Segment Start: RECORDS SHOWN

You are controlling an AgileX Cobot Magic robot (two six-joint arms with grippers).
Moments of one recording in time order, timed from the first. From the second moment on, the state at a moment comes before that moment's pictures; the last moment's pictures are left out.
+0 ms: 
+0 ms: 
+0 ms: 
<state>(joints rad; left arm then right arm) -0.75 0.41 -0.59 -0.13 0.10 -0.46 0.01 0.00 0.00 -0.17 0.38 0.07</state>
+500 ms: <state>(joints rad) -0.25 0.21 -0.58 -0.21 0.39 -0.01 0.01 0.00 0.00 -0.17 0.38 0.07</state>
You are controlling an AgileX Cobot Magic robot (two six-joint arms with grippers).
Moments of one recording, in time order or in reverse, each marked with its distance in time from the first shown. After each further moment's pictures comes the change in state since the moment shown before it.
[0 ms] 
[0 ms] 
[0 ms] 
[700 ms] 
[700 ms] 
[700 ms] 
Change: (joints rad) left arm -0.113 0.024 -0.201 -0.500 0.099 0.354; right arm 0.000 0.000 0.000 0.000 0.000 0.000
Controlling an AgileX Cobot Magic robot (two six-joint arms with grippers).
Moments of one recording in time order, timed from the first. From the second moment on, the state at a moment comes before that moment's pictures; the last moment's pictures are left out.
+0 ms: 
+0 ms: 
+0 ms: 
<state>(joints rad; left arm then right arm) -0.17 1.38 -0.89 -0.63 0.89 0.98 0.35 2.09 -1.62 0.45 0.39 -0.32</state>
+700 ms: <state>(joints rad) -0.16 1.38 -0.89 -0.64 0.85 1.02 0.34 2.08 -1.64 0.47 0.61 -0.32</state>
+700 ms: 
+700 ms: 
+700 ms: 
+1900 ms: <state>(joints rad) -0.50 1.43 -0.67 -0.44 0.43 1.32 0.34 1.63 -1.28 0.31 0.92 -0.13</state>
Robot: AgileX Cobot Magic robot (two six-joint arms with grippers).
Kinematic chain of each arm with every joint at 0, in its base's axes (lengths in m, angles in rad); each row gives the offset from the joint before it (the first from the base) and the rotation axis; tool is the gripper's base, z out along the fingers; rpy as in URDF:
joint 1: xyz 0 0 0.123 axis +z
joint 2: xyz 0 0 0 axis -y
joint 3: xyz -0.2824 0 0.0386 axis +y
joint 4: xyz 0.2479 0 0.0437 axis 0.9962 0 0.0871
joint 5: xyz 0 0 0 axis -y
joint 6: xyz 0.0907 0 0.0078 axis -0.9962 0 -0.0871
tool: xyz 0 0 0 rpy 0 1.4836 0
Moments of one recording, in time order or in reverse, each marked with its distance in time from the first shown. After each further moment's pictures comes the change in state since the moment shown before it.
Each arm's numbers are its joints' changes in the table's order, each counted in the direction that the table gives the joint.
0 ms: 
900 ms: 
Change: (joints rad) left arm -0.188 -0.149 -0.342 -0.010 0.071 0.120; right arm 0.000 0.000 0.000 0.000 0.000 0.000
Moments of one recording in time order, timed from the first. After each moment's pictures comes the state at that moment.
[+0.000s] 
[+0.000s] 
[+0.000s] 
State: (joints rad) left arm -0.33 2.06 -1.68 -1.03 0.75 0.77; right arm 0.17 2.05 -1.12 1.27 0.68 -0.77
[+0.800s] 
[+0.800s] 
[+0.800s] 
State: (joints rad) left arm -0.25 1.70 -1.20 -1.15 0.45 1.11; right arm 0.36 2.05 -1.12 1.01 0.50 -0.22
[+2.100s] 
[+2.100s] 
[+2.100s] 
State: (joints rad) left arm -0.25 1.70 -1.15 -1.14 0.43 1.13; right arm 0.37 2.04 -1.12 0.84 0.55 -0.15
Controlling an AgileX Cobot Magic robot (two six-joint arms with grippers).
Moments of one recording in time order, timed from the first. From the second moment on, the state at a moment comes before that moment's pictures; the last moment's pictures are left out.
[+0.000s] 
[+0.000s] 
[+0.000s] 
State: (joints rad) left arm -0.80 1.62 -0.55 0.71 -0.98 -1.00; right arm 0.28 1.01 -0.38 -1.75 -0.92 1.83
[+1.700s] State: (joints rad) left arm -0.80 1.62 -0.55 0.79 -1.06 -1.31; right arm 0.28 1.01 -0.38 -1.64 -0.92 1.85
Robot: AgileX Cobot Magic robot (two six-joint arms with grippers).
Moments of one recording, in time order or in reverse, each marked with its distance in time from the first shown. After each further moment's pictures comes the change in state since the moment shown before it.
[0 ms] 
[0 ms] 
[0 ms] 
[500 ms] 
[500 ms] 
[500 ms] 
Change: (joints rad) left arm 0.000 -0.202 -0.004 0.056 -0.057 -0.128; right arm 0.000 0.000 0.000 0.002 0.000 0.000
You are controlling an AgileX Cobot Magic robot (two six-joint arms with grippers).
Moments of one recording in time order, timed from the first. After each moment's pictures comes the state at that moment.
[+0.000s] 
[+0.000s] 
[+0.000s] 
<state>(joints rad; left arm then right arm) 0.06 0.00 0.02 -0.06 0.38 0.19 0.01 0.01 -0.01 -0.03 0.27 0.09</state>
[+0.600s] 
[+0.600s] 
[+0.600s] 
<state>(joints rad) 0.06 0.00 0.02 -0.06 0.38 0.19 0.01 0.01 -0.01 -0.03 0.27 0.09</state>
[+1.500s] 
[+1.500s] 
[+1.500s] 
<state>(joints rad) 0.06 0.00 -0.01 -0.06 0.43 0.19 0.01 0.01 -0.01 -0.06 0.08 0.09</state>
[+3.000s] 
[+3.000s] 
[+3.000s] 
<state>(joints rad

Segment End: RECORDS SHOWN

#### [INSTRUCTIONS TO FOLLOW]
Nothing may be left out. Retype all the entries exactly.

#### [RESPONSE TO THE TASK]
You are controlling an AgileX Cobot Magic robot (two six-joint arms with grippers).
Moments of one recording in time order, timed from the first. From the second moment on, the state at a moment comes before that moment's pictures; the last moment's pictures are left out.
+0 ms: 
+0 ms: 
+0 ms: 
<state>(joints rad; left arm then right arm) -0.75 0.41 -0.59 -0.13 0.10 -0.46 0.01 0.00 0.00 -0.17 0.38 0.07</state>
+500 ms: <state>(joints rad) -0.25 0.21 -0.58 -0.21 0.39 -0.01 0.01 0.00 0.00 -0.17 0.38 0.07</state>
You are controlling an AgileX Cobot Magic robot (two six-joint arms with grippers).
Moments of one recording, in time order or in reverse, each marked with its distance in time from the first shown. After each further moment's pictures comes the change in state since the moment shown before it.
[0 ms] 
[0 ms] 
[0 ms] 
[700 ms] 
[700 ms] 
[700 ms] 
Change: (joints rad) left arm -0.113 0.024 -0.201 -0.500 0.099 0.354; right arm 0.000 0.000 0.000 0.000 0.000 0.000
Controlling an AgileX Cobot Magic robot (two six-joint arms with grippers).
Moments of one recording in time order, timed from the first. From the second moment on, the state at a moment comes before that moment's pictures; the last moment's pictures are left out.
+0 ms: 
+0 ms: 
+0 ms: 
<state>(joints rad; left arm then right arm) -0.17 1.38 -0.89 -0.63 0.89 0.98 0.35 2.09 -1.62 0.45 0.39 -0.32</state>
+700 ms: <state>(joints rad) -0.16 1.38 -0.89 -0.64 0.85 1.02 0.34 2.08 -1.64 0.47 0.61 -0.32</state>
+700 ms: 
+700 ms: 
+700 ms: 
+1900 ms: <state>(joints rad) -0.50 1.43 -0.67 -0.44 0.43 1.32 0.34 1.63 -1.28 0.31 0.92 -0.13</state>
Robot: AgileX Cobot Magic robot (two six-joint arms with grippers).
Kinematic chain of each arm with every joint at 0, in its base's axes (lengths in m, angles in rad); each row gives the offset from the joint before it (the first from the base) and the rotation axis; tool is the gripper's base, z out along the fingers; rpy as in URDF:
joint 1: xyz 0 0 0.123 axis +z
joint 2: xyz 0 0 0 axis -y
joint 3: xyz -0.2824 0 0.0386 axis +y
joint 4: xyz 0.2479 0 0.0437 axis 0.9962 0 0.0871
joint 5: xyz 0 0 0 axis -y
joint 6: xyz 0.0907 0 0.0078 axis -0.9962 0 -0.0871
tool: xyz 0 0 0 rpy 0 1.4836 0
Moments of one recording, in time order or in reverse, each marked with its distance in time from the first shown. After each further moment's pictures comes the change in state since the moment shown before it.
Each arm's numbers are its joints' changes in the table's order, each counted in the direction that the table gives the joint.
0 ms: 
900 ms: 
Change: (joints rad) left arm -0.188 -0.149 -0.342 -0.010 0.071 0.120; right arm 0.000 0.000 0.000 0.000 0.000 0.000
Moments of one recording in time order, timed from the first. After each moment's pictures comes the state at that moment.
[+0.000s] 
[+0.000s] 
[+0.000s] 
State: (joints rad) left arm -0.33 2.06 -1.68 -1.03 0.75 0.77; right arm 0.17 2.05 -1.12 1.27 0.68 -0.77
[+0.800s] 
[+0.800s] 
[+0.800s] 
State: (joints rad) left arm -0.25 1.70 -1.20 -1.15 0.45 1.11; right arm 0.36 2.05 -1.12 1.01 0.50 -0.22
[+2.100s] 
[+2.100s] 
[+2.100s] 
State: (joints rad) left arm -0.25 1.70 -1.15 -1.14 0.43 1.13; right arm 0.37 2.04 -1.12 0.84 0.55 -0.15
Controlling an AgileX Cobot Magic robot (two six-joint arms with grippers).
Moments of one recording in time order, timed from the first. From the second moment on, the state at a moment comes before that moment's pictures; the last moment's pictures are left out.
[+0.000s] 
[+0.000s] 
[+0.000s] 
State: (joints rad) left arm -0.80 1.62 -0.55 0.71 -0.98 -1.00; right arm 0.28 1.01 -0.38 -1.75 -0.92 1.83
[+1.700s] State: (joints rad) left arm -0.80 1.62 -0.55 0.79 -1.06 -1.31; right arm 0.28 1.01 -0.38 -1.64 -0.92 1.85
Robot: AgileX Cobot Magic robot (two six-joint arms with grippers).
Moments of one recording, in time order or in reverse, each marked with its distance in time from the first shown. After each further moment's pictures comes the change in state since the moment shown before it.
[0 ms] 
[0 ms] 
[0 ms] 
[500 ms] 
[500 ms] 
[500 ms] 
Change: (joints rad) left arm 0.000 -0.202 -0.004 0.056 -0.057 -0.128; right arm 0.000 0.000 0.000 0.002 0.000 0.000
You are controlling an AgileX Cobot Magic robot (two six-joint arms with grippers).
Moments of one recording in time order, timed from the first. After each moment's pictures comes the state at that moment.
[+0.000s] 
[+0.000s] 
[+0.000s] 
<state>(joints rad; left arm then right arm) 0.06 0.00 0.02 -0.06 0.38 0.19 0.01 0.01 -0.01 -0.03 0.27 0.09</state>
[+0.600s] 
[+0.600s] 
[+0.600s] 
<state>(joints rad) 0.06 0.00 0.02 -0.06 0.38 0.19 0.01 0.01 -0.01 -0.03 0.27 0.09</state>
[+1.500s] 
[+1.500s] 
[+1.500s] 
<state>(joints rad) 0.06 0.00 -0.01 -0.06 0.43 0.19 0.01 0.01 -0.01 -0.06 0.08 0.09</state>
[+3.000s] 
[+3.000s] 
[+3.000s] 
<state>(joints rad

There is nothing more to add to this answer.